Still, it’s a tight schedule. Should the rains in June and July come up short, we’ll have to make do with what’s in the reservoirs. That’s why putting out the right word on when to sow, what to plant and how to irrigate is so important.

IMD’s take on the forecast

The numbers from the IMD’s Monsoon Mission Coupled Forecast System, their go-to for long-range predictions, are flagging moderate to strong El Nino for the season. The department has put out a statement that it will be on top of any changes in ENSO patterns and will keep us in the loop with monthly briefings.

That kind of data is what district planners rely on. For 2026, they’re using a tercile probability model to get a handle on where rainfall is most likely to be in the lowest tier, so the advice given is in line with what’s happening on the ground, not just some national mean.

On the ground: the contingency plan

What you see in the way of preparedness is an effort to hold down water use, keep yields steady and, by extension, farm revenues. There’s also an attempt to hedge your bets across different crops and timing, since in many parts of the country, August is what will decide the kharif harvest.

According to officials, the guidance will be doled out in stages and made to fit the district. We’re talking about changing sowing dates, moving to different varieties or, if you can, some protective irrigation.

For now, the authorities are getting ready to put these in place:

– Drought-hardy crop types

– More millets and pulses, which don’t drink as much

– A steady stream of weather-driven agro-advisories

– Better water management in the field

– Adaptation plans for the area

Pulses, oilseeds and the import question

A soft monsoon at this point is no good for India’s push to wean itself off pulse and oilseed imports. With seed already in the hands of farmers and some 90 per cent of the acreage for these being rainfed, they are at the mercy of the weather.

So the task force is looking at two options at once. One is to show farmers how to make do with something more robust if the sowing window slams shut or the soil stays dry. The other is to have a list of where to source from abroad if home-grown supplies run thin.

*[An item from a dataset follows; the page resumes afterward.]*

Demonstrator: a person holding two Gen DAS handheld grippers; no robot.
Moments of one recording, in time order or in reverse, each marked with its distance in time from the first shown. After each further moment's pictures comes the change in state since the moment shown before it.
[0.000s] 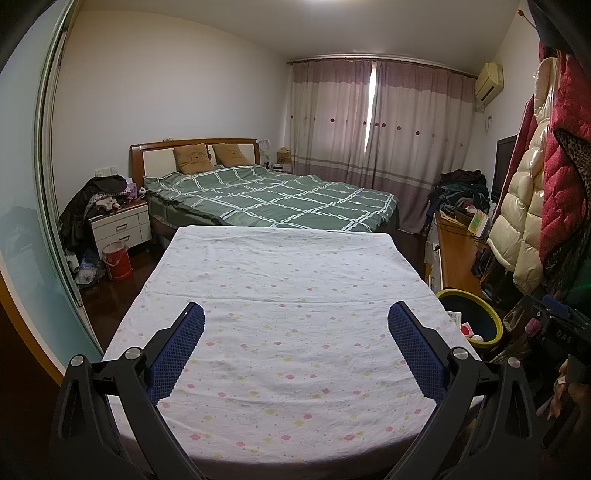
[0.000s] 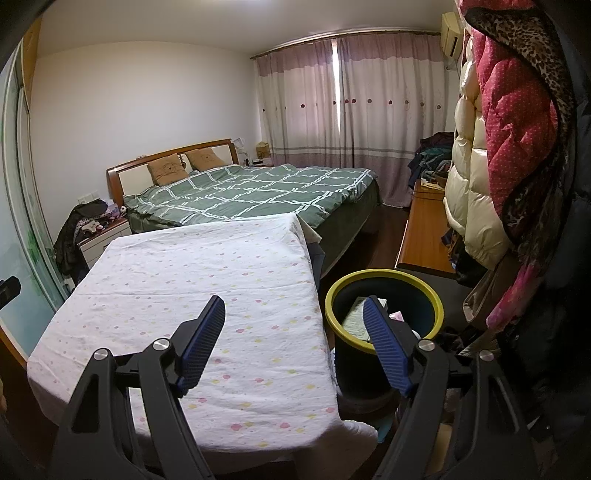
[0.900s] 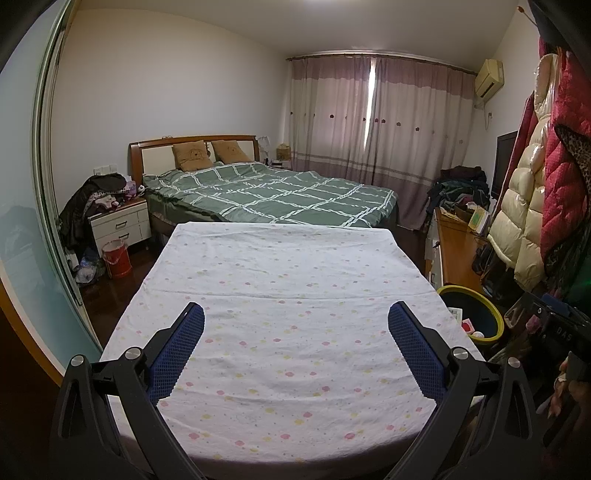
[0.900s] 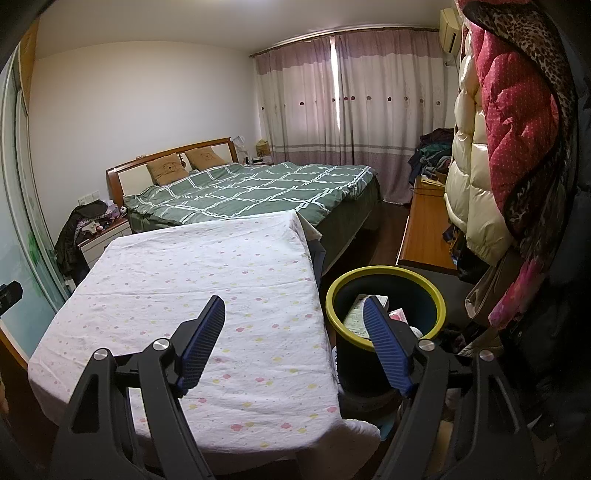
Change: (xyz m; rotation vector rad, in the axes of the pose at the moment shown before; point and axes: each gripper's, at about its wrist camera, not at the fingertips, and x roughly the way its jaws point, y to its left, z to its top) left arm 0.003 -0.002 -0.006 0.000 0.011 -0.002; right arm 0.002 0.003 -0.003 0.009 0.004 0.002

El Nino isn’t always a one-way street

Don’t let anyone tell you a strong El Nino is an open-and-shut case for the agri sector. History doesn’t bear that out. In 2002, a mild one left us with a 21 per cent shortfall in rain; in 2015, a very potent one only saw a 13 per cent deficit.

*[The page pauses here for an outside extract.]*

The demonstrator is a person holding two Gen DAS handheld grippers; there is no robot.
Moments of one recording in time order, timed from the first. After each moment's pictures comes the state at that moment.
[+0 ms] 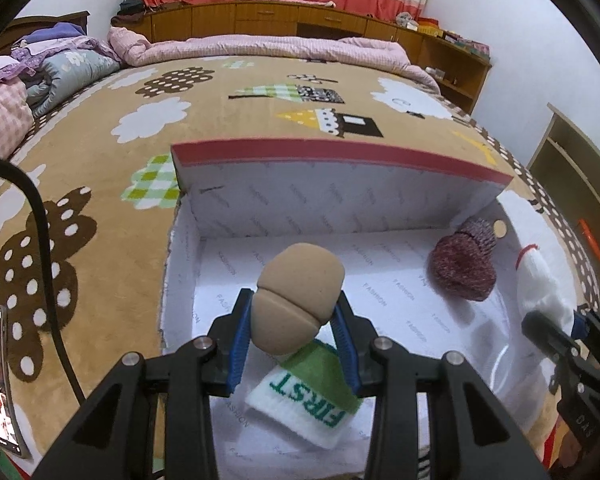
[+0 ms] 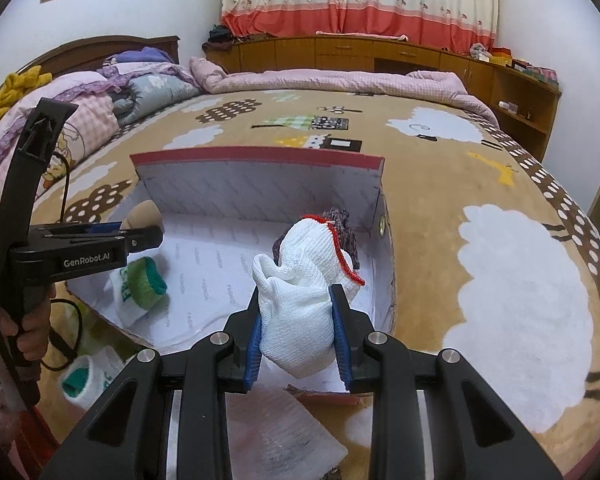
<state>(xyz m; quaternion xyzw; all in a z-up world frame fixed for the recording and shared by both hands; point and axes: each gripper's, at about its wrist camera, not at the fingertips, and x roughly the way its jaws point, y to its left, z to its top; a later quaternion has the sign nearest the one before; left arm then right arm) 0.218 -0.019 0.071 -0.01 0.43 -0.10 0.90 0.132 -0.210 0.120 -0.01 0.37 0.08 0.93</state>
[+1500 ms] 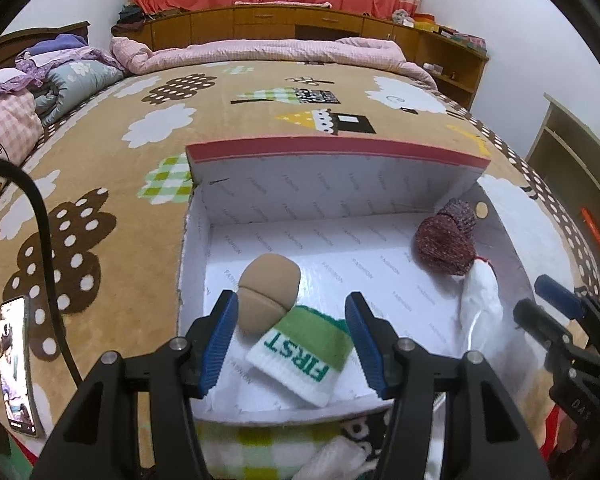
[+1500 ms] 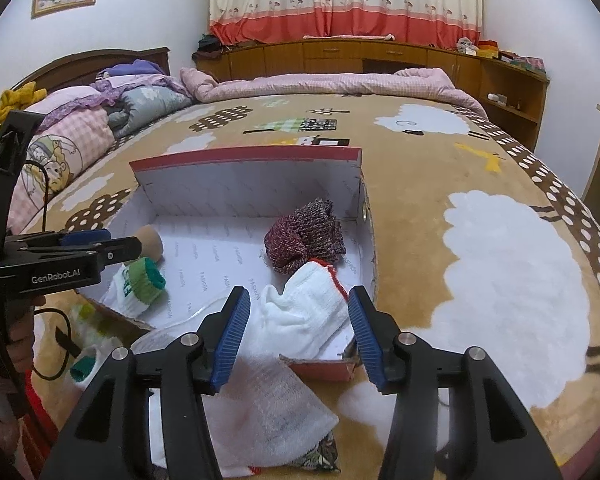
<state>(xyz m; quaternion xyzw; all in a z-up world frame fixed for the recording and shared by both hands) 0.185 -0.024 0.088 0.01 0.43 -0.09 0.90 0.112 -0.223 0.124 0.02 0.36 0.07 0.93</state>
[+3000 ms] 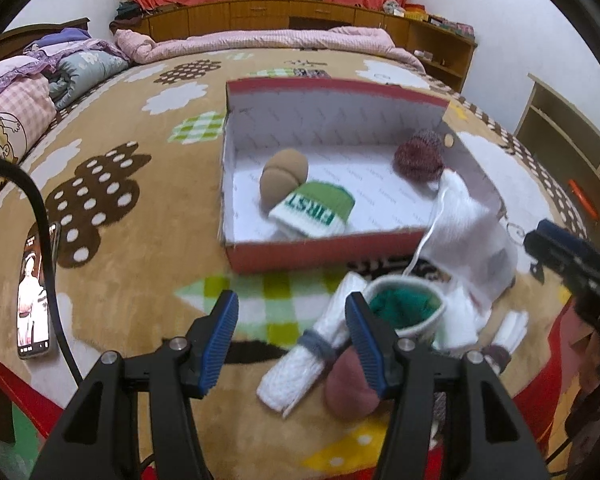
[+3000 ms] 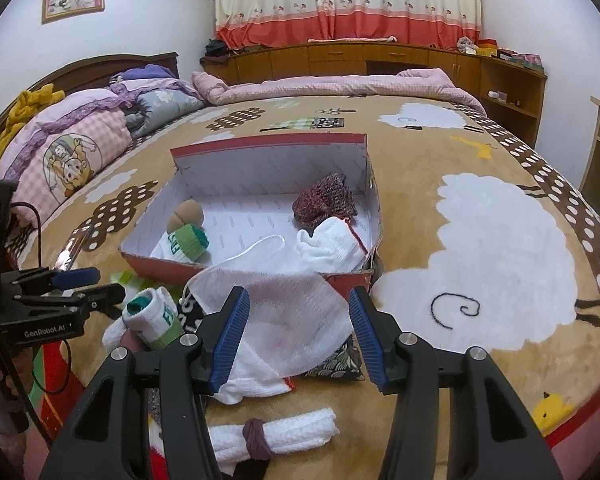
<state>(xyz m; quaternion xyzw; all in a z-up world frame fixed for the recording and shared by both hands) 0.080 0.008 0.078 0.02 0.44 -0.10 0.89 0.039 -0.215 0.133 0.03 0.36 0.08 0.93</state>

Then there is the matter of resilience. You have better crop management and more varieties that can stand up to drought and heat. Food output has been at record levels in recent years for all the weather has thrown at us. Take 2023-24: we put out 332.30 million tonnes of food grain, up 2.4 million on the prior year. 2024-25 was even higher, at 357.73 million.

Where the risk really is: localised trouble and prices

The problem with El Nino is that even with a fine national total, you can have hot spots of crisis. A hyperlocal drought can ruin a harvest in one corner, and a bit of heat at the wrong time can be costly.

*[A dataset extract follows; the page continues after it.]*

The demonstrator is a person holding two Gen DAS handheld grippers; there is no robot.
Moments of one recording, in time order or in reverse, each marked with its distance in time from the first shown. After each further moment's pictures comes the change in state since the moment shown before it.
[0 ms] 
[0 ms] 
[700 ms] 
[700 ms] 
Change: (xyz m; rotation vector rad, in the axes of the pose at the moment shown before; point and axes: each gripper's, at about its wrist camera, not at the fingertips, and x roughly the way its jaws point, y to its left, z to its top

We saw it in 2022 with the wheat during the February-March heatwave. Rice has its own issues with pests and disease when it gets too warm.

When those kinds of things happen, you end up with less of a particular commodity on the market and the price follows. The idea is to head that off with faster advisories and some well-placed imports.

In the coming weeks

There are a few things to keep an eye on. The first is the revised district plans due the 20th of June, which should put the forecasts into practice. Then there’s the make-or-break August rains for the kharif. And of course, the IMD will be telling us whether the odds are in our favour or not.

All told, you have a 63 per cent likelihood of sea-surface temps going over 2 degrees and a 60 per cent of a below-par monsoon. It’s down to how well we adapt at the district level to see how much of a hit we take.